This episode is at the request of a lovely friend, who said, basically, if we feel like shit why shouldn't we be allowed to look like shit? Why is there so much pressure from everyone to keep looking 'normal'?
If ever there was a time to relax the beauty standards for women, I would have thought that chemo and cancer treatment was probably it.
It does seem like a lot of the well-meant messaging about 'taking care of yourself during chemo' seems to be about how to keep looking normal (despite undergoing some pretty intensive treatment). There's also, hopefully, some emphasis on maintaining the functionality of skin and nails. The grief people feel when their visual selves change drastically during cancer treatment could be dealt with more constructively. By this I mean, why not take it as an opportunity to reinvent our sense of selves, to invest in a sense of self that isn't about our visual selves, and to become stronger from this. Plus, it's the ideal moment to thoughtfully think about how much energy you want to invest in your appearances, in which ways, and under what circumstances.
Continuing to try and look 'normal' works for a minority of cancer patients, (and more power to these people, keep it up!), but for a lot of other people it sets them up for angst, shame, failure, a massive waste of energy and time, and at the extreme end, social isolation and maybe some deeply unconvincingly drawn on eyebrows.
Why don't we make eyebrow-less moments more socially acceptable in the public space?
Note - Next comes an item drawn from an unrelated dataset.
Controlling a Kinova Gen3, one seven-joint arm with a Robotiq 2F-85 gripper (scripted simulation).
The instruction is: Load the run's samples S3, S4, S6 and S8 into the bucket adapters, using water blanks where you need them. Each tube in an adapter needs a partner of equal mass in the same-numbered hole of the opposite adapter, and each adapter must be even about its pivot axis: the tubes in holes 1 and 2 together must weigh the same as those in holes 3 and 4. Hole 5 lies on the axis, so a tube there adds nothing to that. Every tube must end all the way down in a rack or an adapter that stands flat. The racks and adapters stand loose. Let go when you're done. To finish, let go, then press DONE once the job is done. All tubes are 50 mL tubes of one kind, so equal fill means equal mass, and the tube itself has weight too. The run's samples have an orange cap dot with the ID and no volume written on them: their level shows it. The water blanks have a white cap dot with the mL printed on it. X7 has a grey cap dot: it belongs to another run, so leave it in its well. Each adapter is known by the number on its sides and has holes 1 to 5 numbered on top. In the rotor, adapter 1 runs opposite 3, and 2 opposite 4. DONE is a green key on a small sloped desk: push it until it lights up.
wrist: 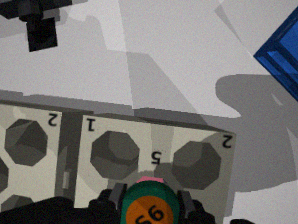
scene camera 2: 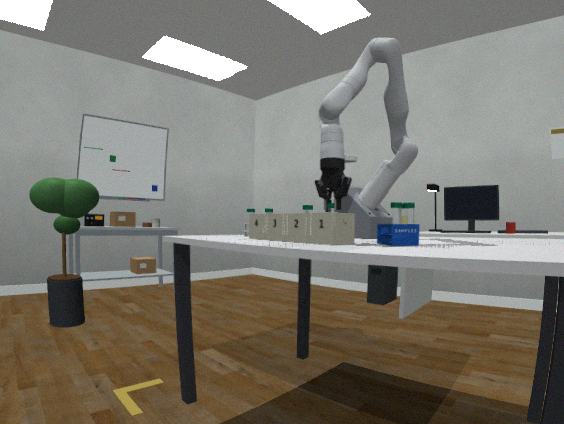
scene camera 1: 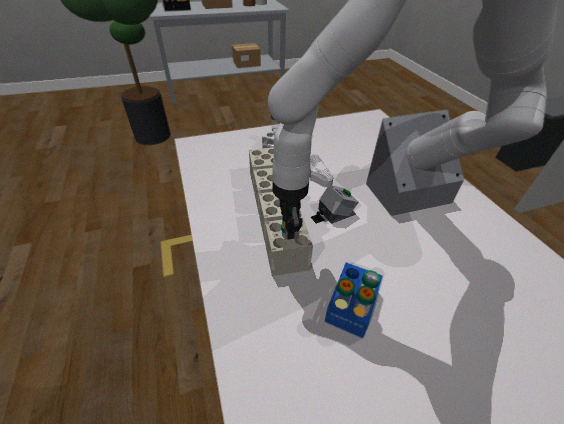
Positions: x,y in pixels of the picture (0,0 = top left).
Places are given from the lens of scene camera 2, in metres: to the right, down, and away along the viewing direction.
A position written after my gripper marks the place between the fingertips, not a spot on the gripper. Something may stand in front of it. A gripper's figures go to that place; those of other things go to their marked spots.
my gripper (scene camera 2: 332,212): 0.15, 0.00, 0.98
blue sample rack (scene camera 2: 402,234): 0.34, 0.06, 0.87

This is the ideal time to challenge the beauty myth and reclaim our power and worth as human beings, rather than just our surface appearances.
This episode looks at how to position yourself psychologically with regards to all of this in a way that suits you, to let yourself feel the grief linked to visual changes when it comes, but then to take the opportunity to reinvent, to find any tiny positive point in any of the weird body fluctuations that you are going through, and to try and have fun with that, rather than just trying to look 'normal' and how you used to.
It also seeks to normalise why I can't wear a wig and have a reasonable conversation at the same time, and the perspective that maybe not looking 'normal' is a useful social intervention that might address the underlying issue of too strongly identifying with a body subject to constant physical change, a body which everyone else seems to think they have the right to comment on, still, at my age and with a hypothetically incurable cancer and sometimes green skin tone.
At the very least, please take this as your invitation to just relax a bit more while dealing with all of the weird and wonderful changes that come with cancer shenanigans and to make other peoples' reactions about them, and not your problem to have to manage away. Unless it suits you to 'pass', and then thinking about when and why, and getting the right dress up gear is useful for you. My perspective is that it's useful for it to be a conscious choice to do this when it suits, and in a way that suits you, rather than an implicitly assumed and socially policed obligation to try and look 'normal'.